Raw data
□ □ □ □ □

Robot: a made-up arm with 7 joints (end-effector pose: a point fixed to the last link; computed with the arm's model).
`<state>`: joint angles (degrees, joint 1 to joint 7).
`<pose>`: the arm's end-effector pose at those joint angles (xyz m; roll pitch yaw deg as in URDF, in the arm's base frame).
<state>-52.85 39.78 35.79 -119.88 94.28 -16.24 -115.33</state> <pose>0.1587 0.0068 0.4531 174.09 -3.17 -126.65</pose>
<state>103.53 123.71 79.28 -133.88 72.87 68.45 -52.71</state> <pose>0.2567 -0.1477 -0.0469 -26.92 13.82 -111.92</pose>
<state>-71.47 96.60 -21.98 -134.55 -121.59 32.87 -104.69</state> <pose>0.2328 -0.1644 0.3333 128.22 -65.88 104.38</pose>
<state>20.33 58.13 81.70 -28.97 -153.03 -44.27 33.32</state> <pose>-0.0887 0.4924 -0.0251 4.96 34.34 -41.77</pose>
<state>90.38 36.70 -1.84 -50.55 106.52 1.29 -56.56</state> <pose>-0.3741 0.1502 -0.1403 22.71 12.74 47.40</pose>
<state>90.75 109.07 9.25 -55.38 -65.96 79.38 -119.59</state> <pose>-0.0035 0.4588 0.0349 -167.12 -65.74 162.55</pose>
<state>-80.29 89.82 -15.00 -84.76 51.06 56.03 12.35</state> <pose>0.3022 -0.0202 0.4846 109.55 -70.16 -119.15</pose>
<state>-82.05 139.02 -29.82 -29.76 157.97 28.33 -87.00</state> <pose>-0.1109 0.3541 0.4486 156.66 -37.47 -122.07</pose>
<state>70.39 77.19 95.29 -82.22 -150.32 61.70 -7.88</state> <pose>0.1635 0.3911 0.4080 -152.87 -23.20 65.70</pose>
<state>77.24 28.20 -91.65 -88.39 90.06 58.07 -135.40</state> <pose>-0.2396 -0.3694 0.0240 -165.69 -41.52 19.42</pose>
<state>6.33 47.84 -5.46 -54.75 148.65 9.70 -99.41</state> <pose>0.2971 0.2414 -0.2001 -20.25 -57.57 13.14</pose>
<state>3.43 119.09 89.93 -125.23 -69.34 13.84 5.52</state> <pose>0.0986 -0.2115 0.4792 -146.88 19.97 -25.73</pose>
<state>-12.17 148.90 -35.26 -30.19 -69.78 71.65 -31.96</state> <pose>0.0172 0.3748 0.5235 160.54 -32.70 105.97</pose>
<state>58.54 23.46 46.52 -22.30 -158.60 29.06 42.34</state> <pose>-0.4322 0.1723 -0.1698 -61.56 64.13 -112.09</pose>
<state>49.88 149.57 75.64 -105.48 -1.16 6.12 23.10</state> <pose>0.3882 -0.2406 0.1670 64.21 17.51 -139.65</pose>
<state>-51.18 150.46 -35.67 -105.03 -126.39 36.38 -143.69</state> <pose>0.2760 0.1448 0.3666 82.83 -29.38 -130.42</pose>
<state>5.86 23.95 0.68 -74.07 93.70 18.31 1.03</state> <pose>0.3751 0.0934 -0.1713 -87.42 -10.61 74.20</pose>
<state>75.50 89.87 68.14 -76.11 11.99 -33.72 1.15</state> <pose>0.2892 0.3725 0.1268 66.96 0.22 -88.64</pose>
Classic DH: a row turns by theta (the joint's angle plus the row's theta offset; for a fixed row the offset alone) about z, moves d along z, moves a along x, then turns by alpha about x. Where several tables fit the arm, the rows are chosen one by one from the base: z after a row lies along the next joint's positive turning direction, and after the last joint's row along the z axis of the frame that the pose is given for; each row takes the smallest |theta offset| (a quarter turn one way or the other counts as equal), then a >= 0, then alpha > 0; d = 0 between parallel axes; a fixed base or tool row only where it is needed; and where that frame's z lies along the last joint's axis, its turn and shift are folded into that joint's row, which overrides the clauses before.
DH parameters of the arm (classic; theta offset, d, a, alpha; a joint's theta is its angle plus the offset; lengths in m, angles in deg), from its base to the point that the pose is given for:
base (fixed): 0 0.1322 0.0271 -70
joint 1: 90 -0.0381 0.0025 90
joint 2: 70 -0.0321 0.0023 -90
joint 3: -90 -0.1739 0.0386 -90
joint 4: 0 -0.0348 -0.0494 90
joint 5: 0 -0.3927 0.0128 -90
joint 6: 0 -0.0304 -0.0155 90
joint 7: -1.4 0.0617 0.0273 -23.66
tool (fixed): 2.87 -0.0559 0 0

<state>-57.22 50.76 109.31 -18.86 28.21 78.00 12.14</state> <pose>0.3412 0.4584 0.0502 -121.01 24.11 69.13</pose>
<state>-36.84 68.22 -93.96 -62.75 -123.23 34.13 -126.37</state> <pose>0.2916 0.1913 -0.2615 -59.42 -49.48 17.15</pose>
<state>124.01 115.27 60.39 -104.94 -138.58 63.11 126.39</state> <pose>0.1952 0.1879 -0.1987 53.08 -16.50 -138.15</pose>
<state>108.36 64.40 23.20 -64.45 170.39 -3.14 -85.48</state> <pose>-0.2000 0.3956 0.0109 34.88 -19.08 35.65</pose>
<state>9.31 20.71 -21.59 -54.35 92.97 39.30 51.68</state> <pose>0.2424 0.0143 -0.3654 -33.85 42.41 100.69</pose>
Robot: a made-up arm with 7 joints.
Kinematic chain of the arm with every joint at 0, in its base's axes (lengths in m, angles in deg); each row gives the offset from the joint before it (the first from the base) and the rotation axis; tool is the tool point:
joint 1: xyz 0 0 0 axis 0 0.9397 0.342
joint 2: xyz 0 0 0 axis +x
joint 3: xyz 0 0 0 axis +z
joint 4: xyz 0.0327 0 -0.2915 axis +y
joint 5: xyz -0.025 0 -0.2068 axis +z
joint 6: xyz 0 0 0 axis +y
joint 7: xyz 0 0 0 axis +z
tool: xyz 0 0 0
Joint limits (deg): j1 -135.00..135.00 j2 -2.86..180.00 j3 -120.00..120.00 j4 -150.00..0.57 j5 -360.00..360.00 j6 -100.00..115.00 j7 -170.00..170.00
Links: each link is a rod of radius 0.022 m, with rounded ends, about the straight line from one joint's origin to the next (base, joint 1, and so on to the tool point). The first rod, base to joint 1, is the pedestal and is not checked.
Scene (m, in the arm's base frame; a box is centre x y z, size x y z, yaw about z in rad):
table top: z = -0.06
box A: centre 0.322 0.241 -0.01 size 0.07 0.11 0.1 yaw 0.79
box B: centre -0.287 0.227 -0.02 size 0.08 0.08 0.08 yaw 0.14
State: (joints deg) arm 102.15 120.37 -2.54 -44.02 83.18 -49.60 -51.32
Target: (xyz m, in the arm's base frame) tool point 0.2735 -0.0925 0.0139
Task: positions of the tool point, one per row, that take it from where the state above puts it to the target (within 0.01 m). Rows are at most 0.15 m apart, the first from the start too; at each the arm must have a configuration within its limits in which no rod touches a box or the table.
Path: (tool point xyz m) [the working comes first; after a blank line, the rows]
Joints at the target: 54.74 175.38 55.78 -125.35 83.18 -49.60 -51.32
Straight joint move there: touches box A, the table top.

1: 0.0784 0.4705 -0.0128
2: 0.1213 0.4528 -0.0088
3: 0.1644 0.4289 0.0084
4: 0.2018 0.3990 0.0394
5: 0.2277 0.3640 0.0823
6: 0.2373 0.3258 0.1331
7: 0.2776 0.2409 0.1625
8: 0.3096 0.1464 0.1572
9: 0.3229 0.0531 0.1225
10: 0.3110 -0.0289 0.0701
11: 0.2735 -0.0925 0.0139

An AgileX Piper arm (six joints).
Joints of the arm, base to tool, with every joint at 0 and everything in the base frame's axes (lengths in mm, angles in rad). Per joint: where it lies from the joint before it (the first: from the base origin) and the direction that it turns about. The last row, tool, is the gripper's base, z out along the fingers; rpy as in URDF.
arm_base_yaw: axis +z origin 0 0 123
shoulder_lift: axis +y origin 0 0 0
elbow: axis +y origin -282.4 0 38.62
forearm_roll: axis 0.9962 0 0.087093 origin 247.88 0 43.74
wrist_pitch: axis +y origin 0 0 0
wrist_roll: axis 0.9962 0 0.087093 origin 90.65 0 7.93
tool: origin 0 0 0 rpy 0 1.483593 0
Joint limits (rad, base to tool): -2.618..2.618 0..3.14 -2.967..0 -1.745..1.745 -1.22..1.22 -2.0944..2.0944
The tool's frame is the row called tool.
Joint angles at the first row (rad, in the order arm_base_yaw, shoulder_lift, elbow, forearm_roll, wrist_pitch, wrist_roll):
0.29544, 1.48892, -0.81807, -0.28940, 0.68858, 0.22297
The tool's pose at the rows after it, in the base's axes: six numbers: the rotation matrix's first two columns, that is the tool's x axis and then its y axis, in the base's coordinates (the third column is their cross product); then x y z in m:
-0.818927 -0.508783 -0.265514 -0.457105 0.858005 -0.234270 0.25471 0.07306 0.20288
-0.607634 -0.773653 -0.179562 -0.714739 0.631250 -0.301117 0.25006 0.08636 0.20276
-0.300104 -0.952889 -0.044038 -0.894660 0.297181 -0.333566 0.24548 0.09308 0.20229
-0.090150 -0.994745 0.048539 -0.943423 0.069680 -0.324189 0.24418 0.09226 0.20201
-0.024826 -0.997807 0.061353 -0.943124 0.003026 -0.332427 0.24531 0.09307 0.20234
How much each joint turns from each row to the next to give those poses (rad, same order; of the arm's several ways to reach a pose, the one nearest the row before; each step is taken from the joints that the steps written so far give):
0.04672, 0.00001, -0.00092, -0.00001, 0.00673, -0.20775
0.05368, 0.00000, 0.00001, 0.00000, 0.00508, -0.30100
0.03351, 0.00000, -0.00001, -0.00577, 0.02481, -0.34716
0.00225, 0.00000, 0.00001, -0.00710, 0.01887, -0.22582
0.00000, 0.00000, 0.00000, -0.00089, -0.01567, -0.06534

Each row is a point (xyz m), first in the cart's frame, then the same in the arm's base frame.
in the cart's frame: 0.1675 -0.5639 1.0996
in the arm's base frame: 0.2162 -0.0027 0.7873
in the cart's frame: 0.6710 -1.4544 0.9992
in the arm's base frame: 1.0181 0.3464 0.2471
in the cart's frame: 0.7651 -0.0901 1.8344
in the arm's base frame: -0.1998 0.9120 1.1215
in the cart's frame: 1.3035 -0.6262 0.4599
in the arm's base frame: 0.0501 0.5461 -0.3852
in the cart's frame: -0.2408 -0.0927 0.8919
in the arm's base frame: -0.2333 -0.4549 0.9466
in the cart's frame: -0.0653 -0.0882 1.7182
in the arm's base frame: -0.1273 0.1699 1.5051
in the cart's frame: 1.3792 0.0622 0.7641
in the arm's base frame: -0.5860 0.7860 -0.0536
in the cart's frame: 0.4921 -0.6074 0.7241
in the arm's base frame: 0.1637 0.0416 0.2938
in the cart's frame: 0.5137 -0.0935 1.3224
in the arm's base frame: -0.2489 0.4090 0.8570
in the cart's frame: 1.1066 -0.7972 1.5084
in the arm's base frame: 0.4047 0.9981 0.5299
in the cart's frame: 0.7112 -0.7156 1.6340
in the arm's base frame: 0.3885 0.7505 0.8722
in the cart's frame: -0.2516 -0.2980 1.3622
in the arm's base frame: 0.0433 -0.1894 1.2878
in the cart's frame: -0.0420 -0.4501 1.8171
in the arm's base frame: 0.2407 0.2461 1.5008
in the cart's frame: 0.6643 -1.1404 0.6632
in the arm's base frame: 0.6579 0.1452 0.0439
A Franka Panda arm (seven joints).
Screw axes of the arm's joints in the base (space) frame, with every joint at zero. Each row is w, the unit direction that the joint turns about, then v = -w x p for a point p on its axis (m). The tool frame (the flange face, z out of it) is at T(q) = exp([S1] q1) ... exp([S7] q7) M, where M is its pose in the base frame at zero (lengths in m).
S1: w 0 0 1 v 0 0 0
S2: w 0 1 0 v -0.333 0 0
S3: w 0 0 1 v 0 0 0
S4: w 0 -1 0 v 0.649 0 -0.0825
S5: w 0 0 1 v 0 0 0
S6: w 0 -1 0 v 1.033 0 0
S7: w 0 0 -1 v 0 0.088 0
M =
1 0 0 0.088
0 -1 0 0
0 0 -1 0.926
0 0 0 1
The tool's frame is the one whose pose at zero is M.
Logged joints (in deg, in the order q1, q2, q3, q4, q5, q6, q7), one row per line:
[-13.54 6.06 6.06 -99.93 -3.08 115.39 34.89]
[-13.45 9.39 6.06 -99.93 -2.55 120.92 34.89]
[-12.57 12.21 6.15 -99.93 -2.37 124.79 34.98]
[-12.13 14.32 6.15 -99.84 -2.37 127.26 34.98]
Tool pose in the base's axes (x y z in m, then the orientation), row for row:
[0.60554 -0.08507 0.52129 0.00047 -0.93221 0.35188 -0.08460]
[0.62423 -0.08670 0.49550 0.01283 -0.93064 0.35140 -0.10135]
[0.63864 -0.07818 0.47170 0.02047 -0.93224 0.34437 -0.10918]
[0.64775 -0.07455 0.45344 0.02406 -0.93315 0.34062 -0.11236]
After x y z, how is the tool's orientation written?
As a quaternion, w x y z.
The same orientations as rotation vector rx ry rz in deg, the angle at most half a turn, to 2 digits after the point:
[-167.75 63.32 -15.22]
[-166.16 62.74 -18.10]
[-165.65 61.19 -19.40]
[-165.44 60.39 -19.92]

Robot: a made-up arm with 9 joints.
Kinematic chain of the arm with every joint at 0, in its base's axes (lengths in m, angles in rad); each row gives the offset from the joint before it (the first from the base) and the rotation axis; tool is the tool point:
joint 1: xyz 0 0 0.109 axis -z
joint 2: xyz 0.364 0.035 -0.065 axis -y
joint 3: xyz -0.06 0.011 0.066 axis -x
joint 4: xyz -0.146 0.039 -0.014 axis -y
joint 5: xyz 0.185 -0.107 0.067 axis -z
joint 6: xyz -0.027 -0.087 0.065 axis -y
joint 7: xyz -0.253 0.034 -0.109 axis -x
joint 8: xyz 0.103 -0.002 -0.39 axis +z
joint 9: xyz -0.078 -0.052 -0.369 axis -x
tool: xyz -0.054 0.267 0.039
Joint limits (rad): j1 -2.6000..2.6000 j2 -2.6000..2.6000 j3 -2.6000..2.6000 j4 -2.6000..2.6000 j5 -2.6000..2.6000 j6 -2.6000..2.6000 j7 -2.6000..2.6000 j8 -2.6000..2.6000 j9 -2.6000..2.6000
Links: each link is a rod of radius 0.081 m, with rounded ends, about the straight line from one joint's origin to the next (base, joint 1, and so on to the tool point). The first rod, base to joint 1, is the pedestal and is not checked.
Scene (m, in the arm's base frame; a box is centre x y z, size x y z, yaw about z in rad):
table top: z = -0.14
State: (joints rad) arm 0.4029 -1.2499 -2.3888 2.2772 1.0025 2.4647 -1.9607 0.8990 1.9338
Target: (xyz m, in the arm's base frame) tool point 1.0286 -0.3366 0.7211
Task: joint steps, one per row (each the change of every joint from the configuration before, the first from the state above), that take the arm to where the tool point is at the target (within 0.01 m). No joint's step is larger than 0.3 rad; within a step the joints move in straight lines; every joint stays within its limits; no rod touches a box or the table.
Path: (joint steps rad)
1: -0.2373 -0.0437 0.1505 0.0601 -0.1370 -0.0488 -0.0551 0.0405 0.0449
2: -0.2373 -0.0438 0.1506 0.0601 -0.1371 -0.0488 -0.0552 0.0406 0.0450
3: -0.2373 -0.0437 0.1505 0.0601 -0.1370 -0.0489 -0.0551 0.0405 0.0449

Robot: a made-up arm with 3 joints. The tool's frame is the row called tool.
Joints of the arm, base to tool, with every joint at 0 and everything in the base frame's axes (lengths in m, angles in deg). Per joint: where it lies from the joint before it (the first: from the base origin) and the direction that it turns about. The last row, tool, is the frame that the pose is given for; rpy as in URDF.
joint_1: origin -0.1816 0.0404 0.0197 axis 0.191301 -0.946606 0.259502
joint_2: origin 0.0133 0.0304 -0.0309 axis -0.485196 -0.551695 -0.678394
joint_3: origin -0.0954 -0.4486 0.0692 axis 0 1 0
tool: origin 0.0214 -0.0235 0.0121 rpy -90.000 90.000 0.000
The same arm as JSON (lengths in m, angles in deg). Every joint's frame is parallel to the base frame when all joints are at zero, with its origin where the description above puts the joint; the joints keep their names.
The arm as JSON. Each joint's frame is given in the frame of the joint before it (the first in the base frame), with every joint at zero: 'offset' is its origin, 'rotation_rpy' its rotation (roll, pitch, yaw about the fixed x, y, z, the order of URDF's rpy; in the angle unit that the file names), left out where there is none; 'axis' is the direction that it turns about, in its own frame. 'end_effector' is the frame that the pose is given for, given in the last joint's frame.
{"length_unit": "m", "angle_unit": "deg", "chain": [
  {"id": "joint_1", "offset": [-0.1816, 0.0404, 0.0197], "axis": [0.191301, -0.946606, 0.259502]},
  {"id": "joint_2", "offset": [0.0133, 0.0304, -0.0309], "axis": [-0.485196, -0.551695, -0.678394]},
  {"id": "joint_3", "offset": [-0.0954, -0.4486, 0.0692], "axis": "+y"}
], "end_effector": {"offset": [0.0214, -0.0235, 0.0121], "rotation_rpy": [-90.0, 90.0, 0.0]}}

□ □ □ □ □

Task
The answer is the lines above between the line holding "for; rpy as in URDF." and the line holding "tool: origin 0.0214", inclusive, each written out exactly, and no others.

Output
Joints of the arm, base to tool, with every joint at 0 and everything in the base frame's axes (lengths in m, angles in deg). Per joint: where it lies from the joint before it (the first: from the base origin) and the direction that it turns about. The last row, tool, is the frame that the pose is given for; rpy as in URDF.
joint_1: origin -0.1816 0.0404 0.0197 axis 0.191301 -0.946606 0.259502
joint_2: origin 0.0133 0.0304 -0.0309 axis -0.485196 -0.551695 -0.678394
joint_3: origin -0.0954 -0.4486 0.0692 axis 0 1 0
tool: origin 0.0214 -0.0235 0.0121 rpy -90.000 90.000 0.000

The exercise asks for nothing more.